__EXERCISE__
Pull out of the data below the stretch of lines bounded by the one containing "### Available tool" and the one containing "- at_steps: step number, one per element", both bounds included, unchanged.

__RECORDED INFORMATION__
········

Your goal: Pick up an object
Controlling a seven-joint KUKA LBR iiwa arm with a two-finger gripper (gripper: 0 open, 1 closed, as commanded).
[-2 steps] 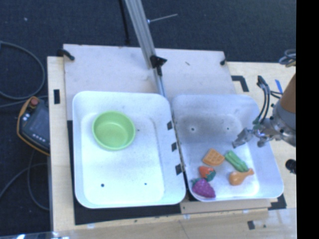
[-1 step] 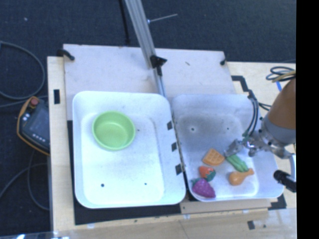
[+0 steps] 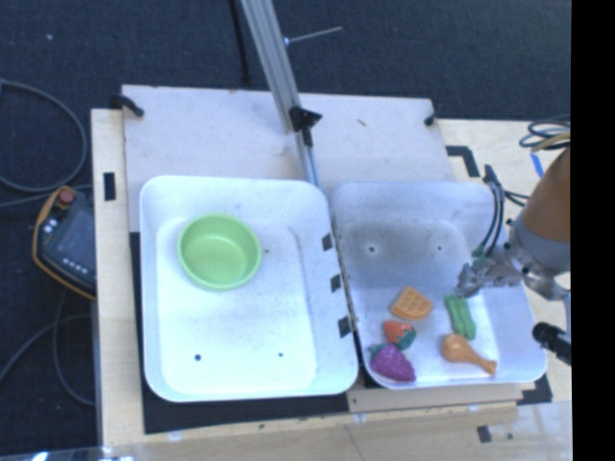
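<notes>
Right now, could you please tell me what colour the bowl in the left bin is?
Light green; the bowl shows clearly in the camera view.

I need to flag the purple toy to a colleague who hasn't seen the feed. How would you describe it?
Look at the right-hand white bin, where the toy foods cluster along the near edge. The purple grape bunch lies at the near left corner, just below the red strawberry. It is the only purple piece there.
</notes>
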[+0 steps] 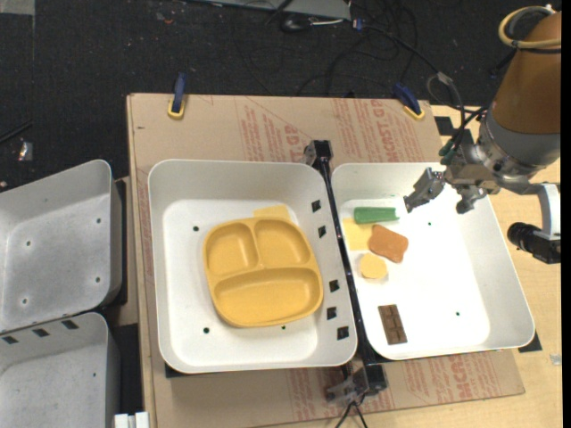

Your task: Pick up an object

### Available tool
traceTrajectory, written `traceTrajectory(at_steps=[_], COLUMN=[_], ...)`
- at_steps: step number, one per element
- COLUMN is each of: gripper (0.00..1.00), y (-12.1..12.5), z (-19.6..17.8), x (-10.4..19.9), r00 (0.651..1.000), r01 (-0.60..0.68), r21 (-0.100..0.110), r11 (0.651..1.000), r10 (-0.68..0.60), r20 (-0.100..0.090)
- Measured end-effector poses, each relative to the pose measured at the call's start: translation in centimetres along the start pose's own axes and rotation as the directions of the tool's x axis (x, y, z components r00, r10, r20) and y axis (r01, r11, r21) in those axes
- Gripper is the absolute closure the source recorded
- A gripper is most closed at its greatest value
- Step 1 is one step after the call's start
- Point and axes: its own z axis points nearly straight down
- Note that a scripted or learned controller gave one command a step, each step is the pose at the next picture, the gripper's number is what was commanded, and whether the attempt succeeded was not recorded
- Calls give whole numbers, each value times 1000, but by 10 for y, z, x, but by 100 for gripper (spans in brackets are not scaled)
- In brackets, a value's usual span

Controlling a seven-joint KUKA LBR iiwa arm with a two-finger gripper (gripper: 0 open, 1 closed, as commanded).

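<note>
My gripper [443, 196] hangs over the back of the right bin [473, 328], its two dark fingers spread apart with nothing between them. To its left in that bin lie a green block [375, 213], a pale yellow piece [356, 236], an orange-brown lump [389, 242] and a small yellow round piece [373, 267]. A dark brown flat bar [392, 324] rests near the bin's front. The gripper sits up and to the right of the orange-brown lump, apart from it.
The left bin [178, 239] holds a yellow divided tray [263, 271] with a pale yellow piece [272, 212] behind it. Both bins rest on a cardboard sheet [259, 123] held by clamps. White bin lids [53, 239] lie at far left.
</note>
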Motion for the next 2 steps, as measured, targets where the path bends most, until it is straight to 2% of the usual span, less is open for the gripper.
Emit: traceTrajectory(at_steps=[1,2], gripper=[0,0], y=[2,7], z=[-5,50], x=[0,10], r00=[1000,1000], r01=[2,3], r21=[-10,-5], r11=[1000,1000], r10=[-2,-3], r20=[1,1])
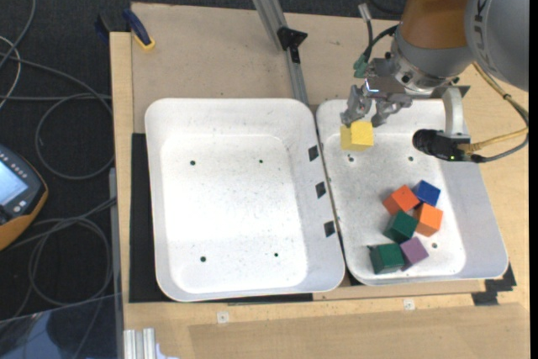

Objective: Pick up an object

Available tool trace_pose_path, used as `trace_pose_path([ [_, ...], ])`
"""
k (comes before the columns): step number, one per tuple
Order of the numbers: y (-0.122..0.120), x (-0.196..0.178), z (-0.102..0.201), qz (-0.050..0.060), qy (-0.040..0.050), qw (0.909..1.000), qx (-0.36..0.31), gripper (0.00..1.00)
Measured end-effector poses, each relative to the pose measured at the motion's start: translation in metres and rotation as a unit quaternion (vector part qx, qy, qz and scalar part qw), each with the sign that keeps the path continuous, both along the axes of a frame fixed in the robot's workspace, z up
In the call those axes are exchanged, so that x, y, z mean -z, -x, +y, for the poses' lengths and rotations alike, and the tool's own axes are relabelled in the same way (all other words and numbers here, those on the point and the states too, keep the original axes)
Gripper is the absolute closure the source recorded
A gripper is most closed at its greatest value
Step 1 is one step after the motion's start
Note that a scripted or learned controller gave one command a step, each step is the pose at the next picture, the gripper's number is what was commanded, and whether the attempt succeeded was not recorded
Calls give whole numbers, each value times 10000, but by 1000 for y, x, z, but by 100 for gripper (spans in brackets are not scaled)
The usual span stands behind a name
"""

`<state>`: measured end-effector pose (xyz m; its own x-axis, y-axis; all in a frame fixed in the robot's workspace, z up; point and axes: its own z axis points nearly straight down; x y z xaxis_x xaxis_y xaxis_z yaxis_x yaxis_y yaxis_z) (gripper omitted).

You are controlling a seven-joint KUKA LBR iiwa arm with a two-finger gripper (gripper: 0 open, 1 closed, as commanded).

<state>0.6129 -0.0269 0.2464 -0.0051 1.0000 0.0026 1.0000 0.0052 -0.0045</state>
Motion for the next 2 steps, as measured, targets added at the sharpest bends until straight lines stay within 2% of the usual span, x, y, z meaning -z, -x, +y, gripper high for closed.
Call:
trace_pose_path([
  [1,25,-5,43,-5,-3,10000,-3,100],
  [2,51,5,99,3,-2,10000,-8,100],
])
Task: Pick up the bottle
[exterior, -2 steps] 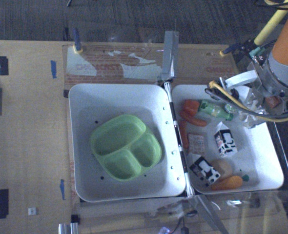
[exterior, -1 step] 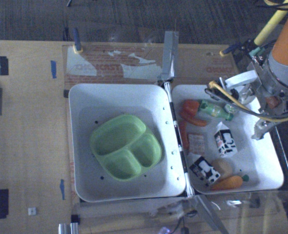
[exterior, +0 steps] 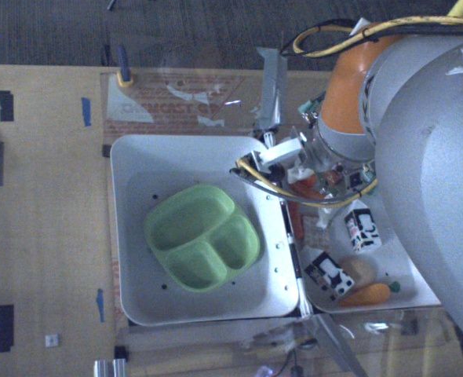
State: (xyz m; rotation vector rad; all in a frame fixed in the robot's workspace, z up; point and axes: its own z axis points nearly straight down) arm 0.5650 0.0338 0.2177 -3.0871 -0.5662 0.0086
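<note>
On the far left the tabletop (exterior: 43,210) is bare wood with some tape marks. The left bin (exterior: 129,179) holds a green divided plate (exterior: 202,236), which has no part in this job.

Just past the wall shared by the two bins, the gripper (exterior: 314,183) is down over the upper end of the right bin (exterior: 400,267), with yellow cables looped around it. It sits above a red thing (exterior: 300,187) that is mostly covered. Its tip is buried in the clutter and shadow, so I cannot tell whether it is spread or closed, and I see nothing clamped in it.

What I take for the bottle (exterior: 362,230), small and white with black markings, lies on the floor of the right bin, beside the gripper and nearer the lower edge of the view. It is apart from the gripper. A black-and-white box (exterior: 329,275) and an orange carrot (exterior: 365,294) lie near the bin's lower corner.

By my reading the pick is not yet done. The bottle rests in the bin, so the grasp and the lift both remain.
</note>
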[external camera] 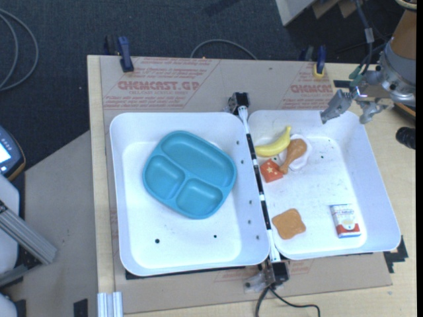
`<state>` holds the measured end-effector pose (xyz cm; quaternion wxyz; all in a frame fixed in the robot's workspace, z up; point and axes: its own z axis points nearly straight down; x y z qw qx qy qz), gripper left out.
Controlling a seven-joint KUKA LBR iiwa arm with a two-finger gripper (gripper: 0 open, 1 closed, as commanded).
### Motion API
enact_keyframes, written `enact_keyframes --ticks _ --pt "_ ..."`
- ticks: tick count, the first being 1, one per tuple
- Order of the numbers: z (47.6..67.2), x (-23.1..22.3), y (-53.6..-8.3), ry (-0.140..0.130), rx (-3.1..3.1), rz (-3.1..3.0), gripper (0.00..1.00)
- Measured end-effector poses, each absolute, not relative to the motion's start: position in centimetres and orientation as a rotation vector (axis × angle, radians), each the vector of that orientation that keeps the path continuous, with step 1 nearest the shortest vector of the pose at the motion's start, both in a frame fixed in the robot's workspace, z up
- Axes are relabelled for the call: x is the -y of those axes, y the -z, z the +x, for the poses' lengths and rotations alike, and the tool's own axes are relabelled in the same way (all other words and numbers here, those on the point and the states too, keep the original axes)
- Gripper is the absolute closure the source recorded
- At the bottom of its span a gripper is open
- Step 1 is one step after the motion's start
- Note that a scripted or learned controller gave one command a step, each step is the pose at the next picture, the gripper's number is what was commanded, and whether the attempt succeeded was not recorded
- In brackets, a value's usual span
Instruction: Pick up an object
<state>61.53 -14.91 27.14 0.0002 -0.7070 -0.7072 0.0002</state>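
Tool (349, 109) at upper right of frame, over top rim of right bin (377, 197), fingers spread, nothing between them. Banana (273, 144), drumstick (294, 153), red toy piece (271, 171) clustered in bin's upper left. Brown bread slice (289, 223) and small carton (345, 220) lower down. Blue divided plate (190, 174) in left bin (132, 197).

Arm (404, 51) cut off at right edge above wrist. Label on small carton (346, 219) too small to read. Drumstick (293, 153) partly hiding white item beneath; identity unclear.
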Motion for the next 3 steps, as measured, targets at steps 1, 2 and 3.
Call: enact_keyframes --ticks 1,2,3 --pt "64.0 10.2 -15.6 -0.007 2.22 -2.209 0.0" --pt "64.5 11.7 -10.2 -0.002 2.218 -2.223 0.0" --pt "65.1 12.0 -9.3 0.021 2.227 -2.226 0.0"
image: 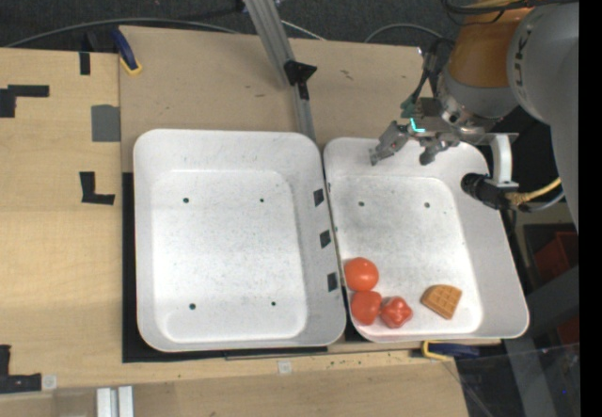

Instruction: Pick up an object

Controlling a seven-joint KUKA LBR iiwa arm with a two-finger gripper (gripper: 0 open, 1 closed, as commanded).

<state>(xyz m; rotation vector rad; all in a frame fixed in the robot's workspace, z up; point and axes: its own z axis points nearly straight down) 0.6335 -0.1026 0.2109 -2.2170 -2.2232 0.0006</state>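
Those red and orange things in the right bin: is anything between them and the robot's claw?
Nothing visible. The gripper hangs over the bin's far edge; bare white floor separates it from the three red pieces and the waffle-like piece at the near end.

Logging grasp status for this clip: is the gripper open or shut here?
Open. The gripper hangs over the far rim of the right bin, its two fingers spread apart with nothing between them.
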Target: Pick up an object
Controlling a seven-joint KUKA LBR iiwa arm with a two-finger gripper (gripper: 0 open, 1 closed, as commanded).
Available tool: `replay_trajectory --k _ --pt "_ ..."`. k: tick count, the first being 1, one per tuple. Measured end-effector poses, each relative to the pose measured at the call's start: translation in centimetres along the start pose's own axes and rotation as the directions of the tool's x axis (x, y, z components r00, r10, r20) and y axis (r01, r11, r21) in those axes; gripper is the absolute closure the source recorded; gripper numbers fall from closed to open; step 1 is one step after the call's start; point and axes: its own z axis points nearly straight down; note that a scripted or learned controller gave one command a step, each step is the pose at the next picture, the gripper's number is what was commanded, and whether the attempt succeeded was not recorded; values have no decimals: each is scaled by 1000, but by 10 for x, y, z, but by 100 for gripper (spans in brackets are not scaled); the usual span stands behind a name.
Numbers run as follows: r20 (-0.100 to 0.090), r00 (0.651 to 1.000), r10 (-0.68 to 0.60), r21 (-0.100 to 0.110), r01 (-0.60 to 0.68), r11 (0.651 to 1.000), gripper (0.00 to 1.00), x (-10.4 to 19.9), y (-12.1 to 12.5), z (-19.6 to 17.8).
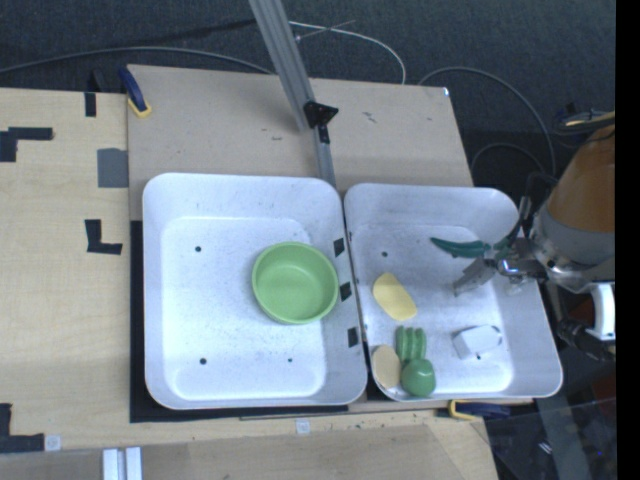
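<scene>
My gripper [449, 265] reaches in from the right over the right bin [430, 203]. It stands open, its two fingers spread apart with nothing between them. A yellow oval piece [394, 296] lies just left of and below the fingertips, apart from them. A small white object [476, 341] rests on the bin floor below the gripper. A green ribbed piece [410, 343] with a green ball-like piece [418, 376] under it lies at the bin's front. A pale yellow piece [385, 366] sits beside them. A green bowl [294, 283] sits upright in the left bin [190, 208].
A grey slanted pole [285, 48] runs from the top of the view down to the seam between the two bins. White cables [380, 43] trail on the dark floor behind the bench. The arm's orange band [590, 188] hangs over the right bin's right edge.
</scene>
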Motion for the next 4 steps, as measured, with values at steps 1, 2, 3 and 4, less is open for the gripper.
replay_trajectory --k 1,2,3,4 --pt "0 1000 0 1 0 1000 0 -5 -6 62" --pt "0 1000 -1 -4 1 1000 100 -4 -4 48" --pt "3 1000 -2 -12 2 1000 100 3 0 -12" --pt "4 1000 -1 -12 1 1000 100 -5 -4 -69"
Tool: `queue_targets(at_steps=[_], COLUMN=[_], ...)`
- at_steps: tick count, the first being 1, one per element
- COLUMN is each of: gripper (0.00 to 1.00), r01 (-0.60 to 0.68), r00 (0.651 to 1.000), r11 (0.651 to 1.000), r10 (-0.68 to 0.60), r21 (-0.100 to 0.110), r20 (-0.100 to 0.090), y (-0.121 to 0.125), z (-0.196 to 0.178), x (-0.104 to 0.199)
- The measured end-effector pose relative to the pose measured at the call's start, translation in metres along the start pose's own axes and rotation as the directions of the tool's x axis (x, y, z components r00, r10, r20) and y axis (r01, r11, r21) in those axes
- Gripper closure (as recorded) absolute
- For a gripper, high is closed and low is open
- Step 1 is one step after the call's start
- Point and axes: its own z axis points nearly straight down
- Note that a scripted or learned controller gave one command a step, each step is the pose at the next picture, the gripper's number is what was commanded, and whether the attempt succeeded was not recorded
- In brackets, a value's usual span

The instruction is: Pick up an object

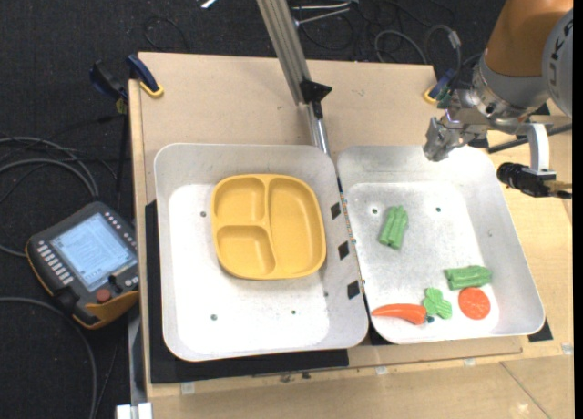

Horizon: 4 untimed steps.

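The grey two-finger gripper (441, 146) is seen small and partly blurred above the far rim of the right shallow white bin (510, 253), and whether it is spread or closed cannot be told; nothing can be made out within it. The grey arm with its orange band (526, 25) is cut off by the top and right edges of the view, so only the wrist section is shown, slanting down and leftward toward the gripper. A black cable fitting (521, 177) is seen just beside the bin's right edge, below the wrist. In the right bin, well apart from the gripper, four small toy foods are laid: a ribbed green bundle (393, 227) near the bin's middle, a second green ribbed piece (468, 275) toward the near right, a round red-orange disc (474, 303) just below that piece, and an orange carrot-shaped piece (399, 313) at the near edge, with a small leafy green piece (438, 303) touching its right end. Their exact kind cannot be settled at this size. In the left shallow white bin (182, 253) a yellow plastic tray with three compartments (270, 226) is laid flat. A slanted grey metal post (284, 30) is cut off by the top edge, and a handheld control pendant with a lit screen (86, 262) is seen on the dark floor at the left.
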Motion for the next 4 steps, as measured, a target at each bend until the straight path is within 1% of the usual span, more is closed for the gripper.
queue_targets(at_steps=[3,4], gripper=[1.00,1.00], r01=[0.002,0.002], r00=[1.000,1.000], r11=[1.000,1.000], r10=[-0.002,-0.002], r21=[0.001,-0.001], r20=[-0.001,-0.001], y=[-0.034,-0.031], z=[-0.022,-0.021], x=[0.154,0.206])
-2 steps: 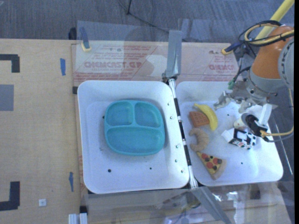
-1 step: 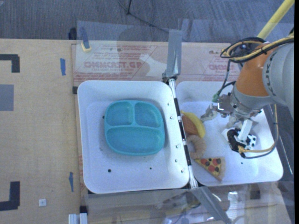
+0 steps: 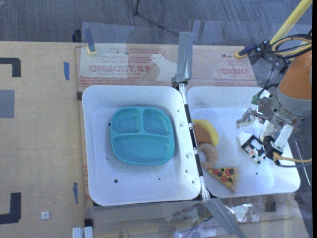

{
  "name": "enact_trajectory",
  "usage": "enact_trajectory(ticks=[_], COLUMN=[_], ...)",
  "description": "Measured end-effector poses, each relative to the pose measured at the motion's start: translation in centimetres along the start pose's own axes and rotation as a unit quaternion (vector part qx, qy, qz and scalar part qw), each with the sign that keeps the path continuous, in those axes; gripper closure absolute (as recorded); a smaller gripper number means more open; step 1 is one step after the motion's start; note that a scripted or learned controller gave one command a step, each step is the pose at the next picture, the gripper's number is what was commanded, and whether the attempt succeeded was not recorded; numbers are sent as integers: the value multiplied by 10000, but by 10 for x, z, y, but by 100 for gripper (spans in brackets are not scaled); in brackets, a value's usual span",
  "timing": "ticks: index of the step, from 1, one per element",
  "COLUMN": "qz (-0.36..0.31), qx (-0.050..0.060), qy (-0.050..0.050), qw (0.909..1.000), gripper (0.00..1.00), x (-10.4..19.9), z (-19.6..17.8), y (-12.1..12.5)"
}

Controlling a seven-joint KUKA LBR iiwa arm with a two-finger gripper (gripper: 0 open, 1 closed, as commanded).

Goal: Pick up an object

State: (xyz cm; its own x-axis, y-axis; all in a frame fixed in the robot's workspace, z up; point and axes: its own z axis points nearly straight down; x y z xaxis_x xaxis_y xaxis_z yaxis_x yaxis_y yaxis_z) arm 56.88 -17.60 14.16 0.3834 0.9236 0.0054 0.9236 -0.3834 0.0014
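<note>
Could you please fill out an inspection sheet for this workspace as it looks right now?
Surface: left bin and right bin, both white, side by side on a wooden bench.
Job's things: teal divided plate in the left bin; banana, tan food piece and pizza slice along the right bin's left side.
Clutter: nothing seen.
Grippers: gripper over the right bin's right part, apart from the food.
Cables: dark cable on the floor beyond the bench.
Surroundings: grey carpet; black tape marks on the bench.
</note>
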Motion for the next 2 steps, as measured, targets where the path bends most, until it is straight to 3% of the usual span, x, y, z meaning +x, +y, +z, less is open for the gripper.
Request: enact_trajectory(ticks=[1, 2], qz=[-16, 8], qx=[-1, -30], qy=[168, 115], qw=[9999, 9999], gripper=[0, 100], x=[-8, -13], z=[49, 39], y=[-28, -27])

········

__OUTPUT FOR THIS TASK__
### Available tool
traceTrajectory, written `traceTrajectory(at_steps=[_], COLUMN=[_], ...)`
- at_steps: step number, one per element

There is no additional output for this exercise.